Bu, Trump'ın onay oranı yüzde 50'nin altına düşmeye devam ederse 2020'de kesinlikle yeniden seçimi kaybedeceği anlamına mı geliyor? Kesinlikle hayır. Trump'ın hem adaylığında hem de görevdeki çalkantılı zamanında kanıtladığı bir şey varsa, emsalin bu başkan için hiçbir şey ifade etmediğidir.

Şu şaşırtıcı gerçeğe bir bakın: Trump, tüm zamanların en az sevilen büyük parti başkan adayı olmasına rağmen 2016'da seçildi. Onun unfavorability değerlendirme seçim günü bir kuyruklu yüzde 61 idi. Rakibi Hillary Clinton'ın yüzde 51 ile tarihteki ikinci en yüksek olumsuzluk oranına sahip olmasına yardımcı oldu.

Her iş onayı anketinin aynı sayılarla gelmediğini fark edebilirsiniz . Bunun nedeni, her anket kuruluşunun biraz farklı bir metodoloji kullanmasıdır. Gallup ve Quinnipiac gibi bazı anketörler, 18 yaşın üzerindeki Amerikalıları temsil eden bir örneklemi arar ve onlara sadece başkanın iş performansını onaylayıp onaylamadıklarını sorarlar. Trump'ın durumunda, bu anketler daha düşük onay ve daha yüksek onaylanmama sayılarıyla sonuçlanıyor.

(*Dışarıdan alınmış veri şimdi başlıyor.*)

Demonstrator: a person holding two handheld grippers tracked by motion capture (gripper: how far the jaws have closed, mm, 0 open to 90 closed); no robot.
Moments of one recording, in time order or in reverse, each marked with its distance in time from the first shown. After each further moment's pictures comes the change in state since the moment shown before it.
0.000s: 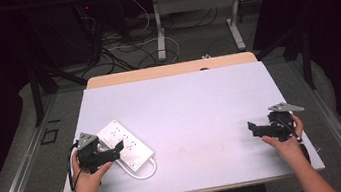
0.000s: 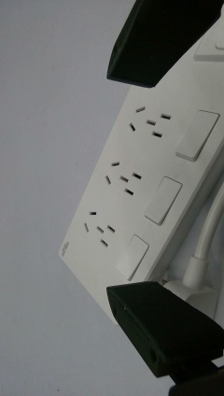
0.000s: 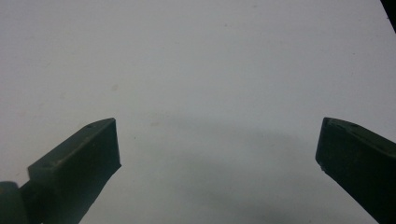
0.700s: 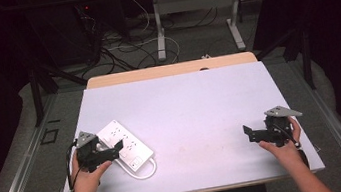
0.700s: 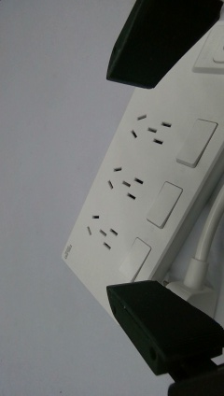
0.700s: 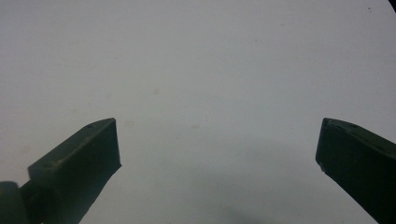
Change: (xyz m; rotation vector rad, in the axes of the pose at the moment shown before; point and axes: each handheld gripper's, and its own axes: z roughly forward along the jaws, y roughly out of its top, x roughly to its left) left arm 0.000 0.006 -0.006 0.007 -0.014 -0.004; right arm 0.023 0.000 -0.013 -0.038 0.052 -0.044
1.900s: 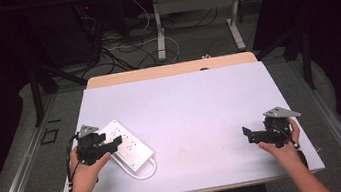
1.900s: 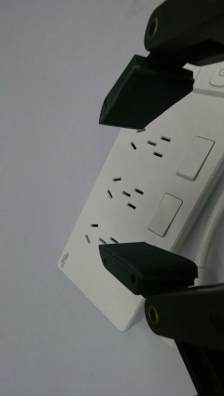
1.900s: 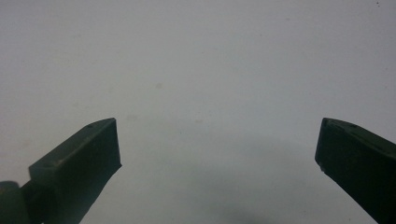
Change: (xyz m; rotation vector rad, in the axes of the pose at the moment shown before) left arm -0.007 0.025 -0.001 0.109 0.000 -0.003; right arm 0.001 -0.003 0.001 0.017 0.004 -0.005
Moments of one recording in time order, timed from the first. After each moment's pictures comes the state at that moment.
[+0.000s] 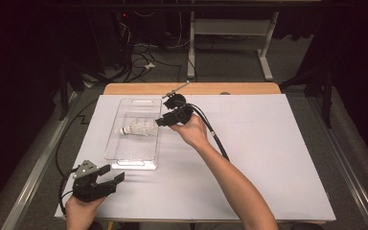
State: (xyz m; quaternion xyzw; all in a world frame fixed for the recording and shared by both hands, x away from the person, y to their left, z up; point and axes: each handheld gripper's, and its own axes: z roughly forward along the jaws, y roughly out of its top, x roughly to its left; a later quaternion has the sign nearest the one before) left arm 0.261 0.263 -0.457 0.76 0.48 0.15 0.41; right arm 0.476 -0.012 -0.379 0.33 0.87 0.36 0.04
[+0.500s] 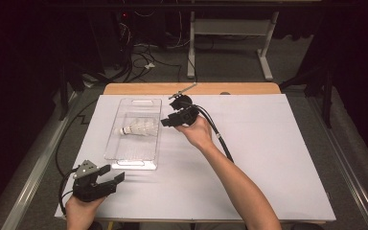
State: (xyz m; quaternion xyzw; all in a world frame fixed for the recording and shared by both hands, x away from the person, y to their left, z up) left arm 0.261 0.263 -0.457 0.76 0.48 0.15 0.41; right arm 0.475 -0.028 -0.384 0.34 0.87 0.37 0.04
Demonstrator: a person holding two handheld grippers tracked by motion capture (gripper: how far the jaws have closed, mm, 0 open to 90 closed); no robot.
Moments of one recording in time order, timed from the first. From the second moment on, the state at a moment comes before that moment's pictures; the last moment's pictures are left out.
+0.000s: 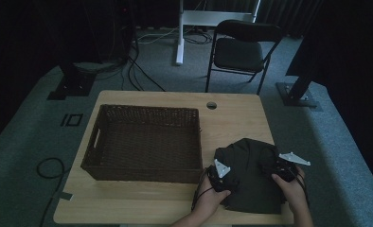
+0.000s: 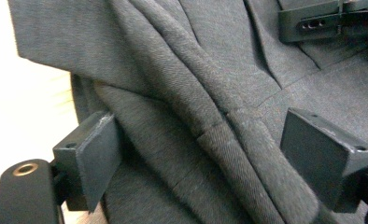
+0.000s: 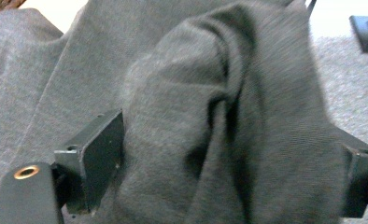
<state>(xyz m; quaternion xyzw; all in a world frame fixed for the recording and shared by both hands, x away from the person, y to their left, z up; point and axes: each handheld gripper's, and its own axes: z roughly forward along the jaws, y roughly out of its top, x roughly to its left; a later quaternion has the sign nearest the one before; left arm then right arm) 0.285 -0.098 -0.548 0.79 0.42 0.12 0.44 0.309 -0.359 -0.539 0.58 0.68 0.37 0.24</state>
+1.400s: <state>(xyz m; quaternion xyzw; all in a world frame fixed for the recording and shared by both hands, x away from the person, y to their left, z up) 0.305 -0.108 -0.495 0.81 0.34 0.06 0.47 0.296 -0.360 -0.499 0.61 0.65 0.43 0.13</state>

Peki ya Trump'ın favori anketçisi Rasmussen Reports? Bu durumda, Rasmussen sadece Amerikalı yetişkinleri ve hatta daha sıkı bir demografik olan Amerikalı kayıtlı seçmenleri yoklamıyor. Rasmussen, yalnızca bir sonraki seçimde oy verebileceklerini söyleyen " olası seçmenlerden " gelen yanıtları sayıyor . Rasmussen aynı zamanda insanları günlük olarak anket yapan tek şirkettir.

Bunun da ötesinde, Rasmussen Raporları katılımcılara dört seçenek sunar: "kesinlikle onaylayın", "biraz onaylayın", "bir şekilde onaylamayın" ve "kesinlikle onaylamayın". Trump'ın durumunda, "biraz onaylama" ifadesinin dahil edilmesi, Rasmussen onay sayılarını diğer büyük ulusal anketörlerden 10 puan daha fazla yükseltmek için yeterli görünüyor. Ancak, durum her zaman böyle görünmüyor. 9 Haziran 2020, Rasmussen anketi , olası ABD seçmenlerinin yalnızca yüzde 44'ünün Başkan Trump'ın iş performansını onayladığını ortaya koydu. En son Gallup anketinin bulgularıancak 10 Haziran 2020'de açıklanan Trump'ın onay notunun yüzde 39'a düştüğünü gösterdi. 25 Mayıs George Floyd'un polis nezaretinde ölümünden sonra ülke genelinde protestolar olduğu için anket 28 Mayıs - 4 Haziran 2020 tarihleri ​​arasında yapıldı. Ekim 2019'dan bu yana ilk kez onay oranı yüzde 40'ın altına düştü.

Tabii ki 2020 seçimi 2016 seçimi değil. Belki de en büyük fark, Trump'ın kendi siciline göre yarışan görevdeki bir başkan olmasıdır. Ve 2020 şimdiye kadar nazik olmadı. FiveThirtyEight tahminlerine göre , Trump'ın onay notu 15 Nisan'dan bu yana kayıtlı veya muhtemel seçmenler arasında 12,7 puan düştü . Ve koronavirüs salgını, ardından gelen ekonomik çöküş ve Floyd'un polis tarafından öldürülmesinin ardından protestolar ile başa çıkması, herhangi bir başkanlık onay anketinin söylediğine rağmen, yeniden seçime yönelik en büyük tehdidi olabilir.

Şimdi bu Polarizasyon

Başkan Trump'ın iş onayı sayıları, parti çizgilerine göre dramatik bir şekilde bölünmüş durumda. Gallup'a göre Cumhuriyetçilerin yüzde 92'si cumhurbaşkanının iş performansını onaylarken, Demokratların yüzde 86'sı onaylamıyor.